Just let Josh MacAlister expand Frontline, Isabell Trowler reserect the Blueprint. Make all social workers self employed. Learn from Academies and Free Schools. The best risk assessment is from sanctions and insisting on personal responsibility not endless handwringing and infantalisation of “vulnerable families.” No need for further research.
Another load of ……, I better not say it. The comments posted here are articulate and accurate in terms of a representation of how many social workers feel. If you give unrealistic timescales for assessments and high caseloads then it’s obvious they won’t be done as thoroughly as they could be. When you add very prescriptive forms and tick boxes because ‘ this is what OFSTED will be looking for’ you get a system that is focused on performance as opposed to critical analysis. I know of one Head of Service for Safeguarding who produced a template for recording visits that replicated the ‘ boxes’ on the computer system. He would also put notes on the file ‘ stat visit ‘ , ‘core group’ etc out of timescale because that’s all he was concerned about with an inspection looming.
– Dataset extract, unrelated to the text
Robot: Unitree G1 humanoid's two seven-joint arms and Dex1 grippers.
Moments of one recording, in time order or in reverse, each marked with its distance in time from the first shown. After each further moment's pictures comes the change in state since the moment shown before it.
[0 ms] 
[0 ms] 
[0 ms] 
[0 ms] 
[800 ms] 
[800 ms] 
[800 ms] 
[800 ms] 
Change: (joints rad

For those of us tasked with doing court work the Social Work Evidence Template is yet another example of box filling with the dreadful ‘B-S ‘ analysis .
This article depressed me as yet again those conducting a review miss the point completely. After 45 years in social work I too have had enough. I see Managers with little experience in jobs that are way beyond their capabilities, knowledge and skill set. You can’t tell them though because experience is a dirty word. There is nothing new about this review and some people are making careers of saying how others should do it.